Genocide in Southern Cameroons: Biya presenting an image of a righteous strict leader to the international community
President Paul Biya’s used of extensive patronage and nepotism has for ages undermined formal institutions and presently plunge Cameroon into a civil war scenario. The invincibility of Mr. Biya has shrouded Cameroonians in fear; a dictator ruling with the personalism once only characterized by infamous dictators such as the Ugandan thug, Idi Amin. No country in the world has had their internal and foreign relations so personalized like Cameroon. And for 35 years Paul Biya remains one of the most unfathomably merciless tyrants in African history.
Biya’s personal rule is as distinctive a political system as any other; just without recourse to parliament or institutions. To be sure, the Biya Francophone regime is characterized by a leadership that does not respond to public demands and does not use democratic feedback to direct government action. However, the last 14 months have been witness to its gradual demise-the Southern Cameroons crisis.
The CPDM regime in Yaoundé has made a mockery of all the so-called prominent Anglophone political and military leaders. Frankly speaking, the Biya administration is a government determined not by the public or citizens but by those allied with him as a leader; dependent on a patron-client relationship, most often characterized by his family members including his Beti-Ewondo kinsmen and women.
The system of personal rule in Cameroon has been structured by French Cameroun CPDM politicians themselves rather than the institutions that are recognized in good governance. With no institutions to work within, the use of violence and coercion is accepted because there are no established rules and referees beyond the CPDM ruler. The 84-year-old Paul Biya is exploiting this whilst and creating an image of rectitude.

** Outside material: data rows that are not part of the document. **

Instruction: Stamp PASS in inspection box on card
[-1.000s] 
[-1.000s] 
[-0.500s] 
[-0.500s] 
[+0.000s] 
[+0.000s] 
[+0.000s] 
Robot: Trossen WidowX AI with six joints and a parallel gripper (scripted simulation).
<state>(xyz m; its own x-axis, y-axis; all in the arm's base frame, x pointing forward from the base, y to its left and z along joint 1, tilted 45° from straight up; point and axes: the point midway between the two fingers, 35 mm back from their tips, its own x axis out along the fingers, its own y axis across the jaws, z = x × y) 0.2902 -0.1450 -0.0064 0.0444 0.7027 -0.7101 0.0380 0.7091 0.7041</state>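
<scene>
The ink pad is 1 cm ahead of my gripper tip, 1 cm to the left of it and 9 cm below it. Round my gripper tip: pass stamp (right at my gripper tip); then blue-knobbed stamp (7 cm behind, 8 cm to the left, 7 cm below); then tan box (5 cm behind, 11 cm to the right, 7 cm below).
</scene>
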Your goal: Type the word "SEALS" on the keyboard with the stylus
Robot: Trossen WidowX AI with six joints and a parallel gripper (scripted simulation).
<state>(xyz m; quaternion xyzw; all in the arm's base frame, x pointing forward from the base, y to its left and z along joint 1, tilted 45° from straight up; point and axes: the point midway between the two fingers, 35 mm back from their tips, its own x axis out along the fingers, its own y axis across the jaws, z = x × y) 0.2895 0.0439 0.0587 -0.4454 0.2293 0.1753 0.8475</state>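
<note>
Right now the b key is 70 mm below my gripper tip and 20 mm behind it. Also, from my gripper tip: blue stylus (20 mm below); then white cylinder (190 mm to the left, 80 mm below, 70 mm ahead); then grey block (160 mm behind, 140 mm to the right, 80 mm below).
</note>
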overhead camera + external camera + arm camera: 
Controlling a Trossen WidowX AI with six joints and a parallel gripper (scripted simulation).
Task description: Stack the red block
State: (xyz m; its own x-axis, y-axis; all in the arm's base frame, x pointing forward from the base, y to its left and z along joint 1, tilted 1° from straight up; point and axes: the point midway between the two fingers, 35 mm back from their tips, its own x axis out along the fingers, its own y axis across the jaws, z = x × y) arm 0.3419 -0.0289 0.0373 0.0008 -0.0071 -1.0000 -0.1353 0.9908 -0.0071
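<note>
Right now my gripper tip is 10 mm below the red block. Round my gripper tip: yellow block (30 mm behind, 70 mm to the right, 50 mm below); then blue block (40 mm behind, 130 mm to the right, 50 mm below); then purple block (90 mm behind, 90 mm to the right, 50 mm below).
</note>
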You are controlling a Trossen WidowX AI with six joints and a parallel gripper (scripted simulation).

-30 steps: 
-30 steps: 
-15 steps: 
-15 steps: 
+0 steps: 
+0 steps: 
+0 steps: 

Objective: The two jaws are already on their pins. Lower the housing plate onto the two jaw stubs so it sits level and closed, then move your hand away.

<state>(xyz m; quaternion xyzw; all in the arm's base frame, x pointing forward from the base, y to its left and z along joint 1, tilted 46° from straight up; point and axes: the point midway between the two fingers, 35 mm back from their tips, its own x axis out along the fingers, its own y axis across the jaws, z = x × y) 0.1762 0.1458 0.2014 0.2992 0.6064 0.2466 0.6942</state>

Biya is a brutal omnipresent leader but he makes sure he presents an image of a righteous strict leader to the international community. Prior to the Southern Cameroons genocide, he ensured a strong relation with the Vatican, the European Union and the United Nations. Back in Cameroon, he announced fake measures to resolve the Anglophone problem coupled with massive public service recruitment and he pushed CRTV cameras to refocus on infrastructural development.
Biya promised every Cameroonian student a computer laptop and he has now become a ubiquitous leader with sites being named for him, laptops and exhibitions entirely devoted to him and his wife Chantal Biya. He has developed a personality cult an image of a ‘French Cameroun Man’ that allows him to win the admiration of Francophones and ensure control. This type of rule allows Mr. Paul Biya to tip-toe the line between prophetic ruler and tyrant making sure that fear quelled coups if his forces did not.
The sustained personal authoritarian rule of Mr. Paul Biya is enabling his regime to withstand challenges that may have lead to transitions were it not. His relationship with foreign nations most importantly France allows for domestic patronage networks to be fuelled. Authoritarian regimes in Francophone Africa have been privy to a relative lack of foreign intervention when it comes to human rights unlike elsewhere in the world due to this patron-client relationship. It happened in the Ivory Coast because Laurent Gbagbo was moving away from Paris. As result tyrannical rulers in French Africa such as in Togo, Gabon, Congo, Cameroon, and Congo-Kinshasa including Chad have survived compared to their counterparts elsewhere. This type of relationship binds followers to leaders, with a recognized understanding of inequality. It also lends to loyalty, necessary for the leaders prolonged presence. Biya regime is proof that brutality may not necessarily lead to a government’s demise but work to ensure its survival. Biya guarantees loyalty due to corrupt and extensive patrimonial networks that lead to few constraints in the application of force.
As an all-imposing leader Biya has the ability to focus the attentions of his military underlings on his wishes and interests. Personal rule is characterized by a love for power, and this is the case for Cameroon and the 84-year-old Paul Biya. It was Biya’s shrewdness and loyalty to ruthlessness under the late Ahmadou Ahidjo that allowed for him to rise from relative obscurity to holding the most important positions in the country.
Biya’s rise to power was rife with manipulation backed by the French, perseverance and merciless brutality against the North and entirely orchestrated in an unprecedented manner. Paul Biya’s personal rule is inherent in his independence through coercion and brute force; his tyrannical rule fitting almost comically within the realms of the theory of personal rule.